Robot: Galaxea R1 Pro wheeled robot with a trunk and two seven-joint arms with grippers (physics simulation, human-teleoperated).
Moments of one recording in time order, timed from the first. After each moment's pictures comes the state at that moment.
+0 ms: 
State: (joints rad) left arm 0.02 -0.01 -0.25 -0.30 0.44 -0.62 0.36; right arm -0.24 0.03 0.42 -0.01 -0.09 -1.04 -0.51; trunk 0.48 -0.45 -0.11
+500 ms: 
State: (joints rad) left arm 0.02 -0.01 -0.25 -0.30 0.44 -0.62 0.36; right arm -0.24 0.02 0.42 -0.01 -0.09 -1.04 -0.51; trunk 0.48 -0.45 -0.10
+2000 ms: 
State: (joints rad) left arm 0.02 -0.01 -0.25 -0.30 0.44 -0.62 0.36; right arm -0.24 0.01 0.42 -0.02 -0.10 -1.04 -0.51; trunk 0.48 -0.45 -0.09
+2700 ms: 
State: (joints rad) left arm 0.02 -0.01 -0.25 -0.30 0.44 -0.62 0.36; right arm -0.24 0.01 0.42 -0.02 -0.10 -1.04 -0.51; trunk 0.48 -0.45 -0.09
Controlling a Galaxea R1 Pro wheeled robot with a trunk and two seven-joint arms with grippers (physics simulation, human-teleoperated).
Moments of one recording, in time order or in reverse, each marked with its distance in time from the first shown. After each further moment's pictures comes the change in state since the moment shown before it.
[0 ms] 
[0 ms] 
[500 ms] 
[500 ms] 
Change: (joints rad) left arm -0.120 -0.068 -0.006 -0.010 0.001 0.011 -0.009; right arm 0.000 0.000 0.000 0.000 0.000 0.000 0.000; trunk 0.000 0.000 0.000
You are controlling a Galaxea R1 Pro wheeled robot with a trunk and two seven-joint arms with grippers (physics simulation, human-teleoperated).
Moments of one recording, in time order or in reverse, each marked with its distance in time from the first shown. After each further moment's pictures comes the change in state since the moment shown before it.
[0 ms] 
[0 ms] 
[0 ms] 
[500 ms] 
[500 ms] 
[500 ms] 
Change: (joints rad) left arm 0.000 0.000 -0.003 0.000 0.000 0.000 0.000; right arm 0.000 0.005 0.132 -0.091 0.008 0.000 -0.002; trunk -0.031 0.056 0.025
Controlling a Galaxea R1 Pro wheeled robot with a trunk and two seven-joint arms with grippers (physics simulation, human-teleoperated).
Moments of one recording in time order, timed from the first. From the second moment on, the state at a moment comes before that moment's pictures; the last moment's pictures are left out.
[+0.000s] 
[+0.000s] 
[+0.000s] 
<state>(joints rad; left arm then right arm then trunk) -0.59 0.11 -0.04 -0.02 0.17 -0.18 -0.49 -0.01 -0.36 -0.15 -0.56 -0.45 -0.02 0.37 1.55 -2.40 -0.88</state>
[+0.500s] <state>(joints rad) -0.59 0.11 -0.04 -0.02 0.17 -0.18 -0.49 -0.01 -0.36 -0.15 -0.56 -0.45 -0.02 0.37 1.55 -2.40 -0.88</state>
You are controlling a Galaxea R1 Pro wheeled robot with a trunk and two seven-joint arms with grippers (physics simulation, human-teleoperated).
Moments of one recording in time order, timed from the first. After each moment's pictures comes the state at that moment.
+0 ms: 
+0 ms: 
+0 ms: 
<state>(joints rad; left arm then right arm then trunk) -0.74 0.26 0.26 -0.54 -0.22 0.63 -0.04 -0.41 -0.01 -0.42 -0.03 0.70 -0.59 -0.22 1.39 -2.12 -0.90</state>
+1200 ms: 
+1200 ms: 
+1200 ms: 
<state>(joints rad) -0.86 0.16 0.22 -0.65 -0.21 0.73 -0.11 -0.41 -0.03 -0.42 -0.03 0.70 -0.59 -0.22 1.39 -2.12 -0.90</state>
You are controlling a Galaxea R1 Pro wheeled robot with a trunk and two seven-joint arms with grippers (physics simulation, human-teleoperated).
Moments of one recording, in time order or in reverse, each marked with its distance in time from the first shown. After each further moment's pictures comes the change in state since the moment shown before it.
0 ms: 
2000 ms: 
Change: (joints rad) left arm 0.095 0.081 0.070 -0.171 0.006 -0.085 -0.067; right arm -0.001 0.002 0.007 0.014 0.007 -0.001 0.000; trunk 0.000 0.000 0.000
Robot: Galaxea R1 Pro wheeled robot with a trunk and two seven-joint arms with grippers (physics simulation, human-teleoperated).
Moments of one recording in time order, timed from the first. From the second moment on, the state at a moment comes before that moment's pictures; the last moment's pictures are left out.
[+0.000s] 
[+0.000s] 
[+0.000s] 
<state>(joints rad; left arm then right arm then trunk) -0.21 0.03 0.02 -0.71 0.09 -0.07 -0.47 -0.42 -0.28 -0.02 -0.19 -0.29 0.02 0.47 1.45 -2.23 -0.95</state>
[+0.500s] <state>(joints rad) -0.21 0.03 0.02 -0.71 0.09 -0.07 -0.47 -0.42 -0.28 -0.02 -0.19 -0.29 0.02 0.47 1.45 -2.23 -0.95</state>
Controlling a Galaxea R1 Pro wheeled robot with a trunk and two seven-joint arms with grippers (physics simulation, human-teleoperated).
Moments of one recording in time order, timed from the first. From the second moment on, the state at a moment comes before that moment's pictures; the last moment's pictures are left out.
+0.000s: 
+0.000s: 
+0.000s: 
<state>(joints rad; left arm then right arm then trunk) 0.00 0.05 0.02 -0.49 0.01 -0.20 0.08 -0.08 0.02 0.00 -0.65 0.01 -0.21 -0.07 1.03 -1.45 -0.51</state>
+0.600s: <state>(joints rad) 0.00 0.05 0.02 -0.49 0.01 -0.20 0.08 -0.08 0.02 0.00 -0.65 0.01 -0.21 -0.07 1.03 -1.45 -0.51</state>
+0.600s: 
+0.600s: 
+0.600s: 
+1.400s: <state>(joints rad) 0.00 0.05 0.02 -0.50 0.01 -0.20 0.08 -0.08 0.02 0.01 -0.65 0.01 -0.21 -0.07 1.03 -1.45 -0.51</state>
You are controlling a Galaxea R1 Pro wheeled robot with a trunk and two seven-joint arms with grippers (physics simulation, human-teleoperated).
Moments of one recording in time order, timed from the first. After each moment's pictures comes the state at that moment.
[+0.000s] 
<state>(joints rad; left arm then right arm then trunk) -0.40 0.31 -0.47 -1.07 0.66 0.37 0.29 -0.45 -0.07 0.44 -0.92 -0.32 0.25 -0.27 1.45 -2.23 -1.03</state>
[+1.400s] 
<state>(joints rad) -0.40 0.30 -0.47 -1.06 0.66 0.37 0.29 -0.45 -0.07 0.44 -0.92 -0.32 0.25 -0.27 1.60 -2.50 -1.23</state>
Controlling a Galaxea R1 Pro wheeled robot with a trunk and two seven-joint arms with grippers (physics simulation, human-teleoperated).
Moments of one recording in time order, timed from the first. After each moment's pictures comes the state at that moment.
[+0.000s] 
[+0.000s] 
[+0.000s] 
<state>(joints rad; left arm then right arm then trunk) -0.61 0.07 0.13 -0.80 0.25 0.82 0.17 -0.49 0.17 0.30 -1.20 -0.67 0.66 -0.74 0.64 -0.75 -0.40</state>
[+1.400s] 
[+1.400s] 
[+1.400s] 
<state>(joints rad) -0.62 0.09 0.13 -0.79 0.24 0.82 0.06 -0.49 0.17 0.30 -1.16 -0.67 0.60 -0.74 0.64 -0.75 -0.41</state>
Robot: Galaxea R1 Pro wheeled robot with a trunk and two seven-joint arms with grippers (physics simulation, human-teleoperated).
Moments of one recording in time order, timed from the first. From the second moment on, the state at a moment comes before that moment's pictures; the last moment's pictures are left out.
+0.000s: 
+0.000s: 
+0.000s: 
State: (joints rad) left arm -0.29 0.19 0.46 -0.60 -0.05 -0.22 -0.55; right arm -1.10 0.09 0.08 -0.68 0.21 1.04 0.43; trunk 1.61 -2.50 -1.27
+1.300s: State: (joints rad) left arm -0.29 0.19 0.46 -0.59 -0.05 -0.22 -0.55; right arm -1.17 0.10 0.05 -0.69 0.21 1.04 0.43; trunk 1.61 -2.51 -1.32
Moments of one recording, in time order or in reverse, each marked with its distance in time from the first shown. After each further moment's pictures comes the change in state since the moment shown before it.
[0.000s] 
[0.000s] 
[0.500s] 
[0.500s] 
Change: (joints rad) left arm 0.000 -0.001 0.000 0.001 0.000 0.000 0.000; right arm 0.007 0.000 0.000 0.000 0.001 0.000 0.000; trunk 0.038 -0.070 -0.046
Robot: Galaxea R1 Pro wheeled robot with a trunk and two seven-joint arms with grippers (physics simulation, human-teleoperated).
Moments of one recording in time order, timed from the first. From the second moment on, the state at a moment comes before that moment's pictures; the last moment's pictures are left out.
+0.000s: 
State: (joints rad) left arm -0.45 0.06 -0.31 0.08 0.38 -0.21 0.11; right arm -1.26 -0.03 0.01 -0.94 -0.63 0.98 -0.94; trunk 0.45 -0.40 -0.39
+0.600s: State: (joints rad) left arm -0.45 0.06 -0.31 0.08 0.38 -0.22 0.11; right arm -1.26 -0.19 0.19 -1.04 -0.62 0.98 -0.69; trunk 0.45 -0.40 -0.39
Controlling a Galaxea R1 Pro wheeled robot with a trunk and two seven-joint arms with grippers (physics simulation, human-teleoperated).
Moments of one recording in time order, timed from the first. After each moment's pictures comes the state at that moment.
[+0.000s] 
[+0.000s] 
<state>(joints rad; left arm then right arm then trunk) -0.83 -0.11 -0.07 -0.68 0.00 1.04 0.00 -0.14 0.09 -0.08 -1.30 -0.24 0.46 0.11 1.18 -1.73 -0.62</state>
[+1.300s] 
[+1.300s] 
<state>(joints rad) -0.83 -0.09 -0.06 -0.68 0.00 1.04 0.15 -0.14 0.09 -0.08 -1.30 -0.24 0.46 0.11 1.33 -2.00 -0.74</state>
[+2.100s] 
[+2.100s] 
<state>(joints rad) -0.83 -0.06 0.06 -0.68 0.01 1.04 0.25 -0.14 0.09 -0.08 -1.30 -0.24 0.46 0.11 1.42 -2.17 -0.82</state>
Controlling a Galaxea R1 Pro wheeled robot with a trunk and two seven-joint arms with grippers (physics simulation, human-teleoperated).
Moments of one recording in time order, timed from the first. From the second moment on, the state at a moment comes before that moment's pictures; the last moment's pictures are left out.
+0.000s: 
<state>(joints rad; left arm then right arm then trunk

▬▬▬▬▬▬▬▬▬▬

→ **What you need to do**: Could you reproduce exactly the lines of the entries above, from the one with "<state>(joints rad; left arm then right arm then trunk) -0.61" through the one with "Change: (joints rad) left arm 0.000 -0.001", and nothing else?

→ **Exercise solution**:
<state>(joints rad; left arm then right arm then trunk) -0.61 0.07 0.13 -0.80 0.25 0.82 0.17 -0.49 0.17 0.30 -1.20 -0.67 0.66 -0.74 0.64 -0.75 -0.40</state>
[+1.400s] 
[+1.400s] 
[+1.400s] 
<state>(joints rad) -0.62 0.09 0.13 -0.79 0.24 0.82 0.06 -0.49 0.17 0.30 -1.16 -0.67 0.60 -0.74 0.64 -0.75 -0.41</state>
Robot: Galaxea R1 Pro wheeled robot with a trunk and two seven-joint arms with grippers (physics simulation, human-teleoperated).
Moments of one recording in time order, timed from the first. From the second moment on, the state at a moment comes before that moment's pictures; the last moment's pictures are left out.
+0.000s: 
+0.000s: 
+0.000s: 
State: (joints rad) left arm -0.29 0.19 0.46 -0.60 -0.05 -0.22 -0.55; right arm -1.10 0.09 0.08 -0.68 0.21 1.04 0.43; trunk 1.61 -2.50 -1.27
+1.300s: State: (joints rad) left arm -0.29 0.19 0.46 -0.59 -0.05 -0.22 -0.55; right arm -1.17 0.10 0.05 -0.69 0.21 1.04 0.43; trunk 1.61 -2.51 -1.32
Moments of one recording, in time order or in reverse, each marked with its distance in time from the first shown. After each further moment's pictures comes the change in state since the moment shown before it.
[0.000s] 
[0.000s] 
[0.500s] 
[0.500s] 
Change: (joints rad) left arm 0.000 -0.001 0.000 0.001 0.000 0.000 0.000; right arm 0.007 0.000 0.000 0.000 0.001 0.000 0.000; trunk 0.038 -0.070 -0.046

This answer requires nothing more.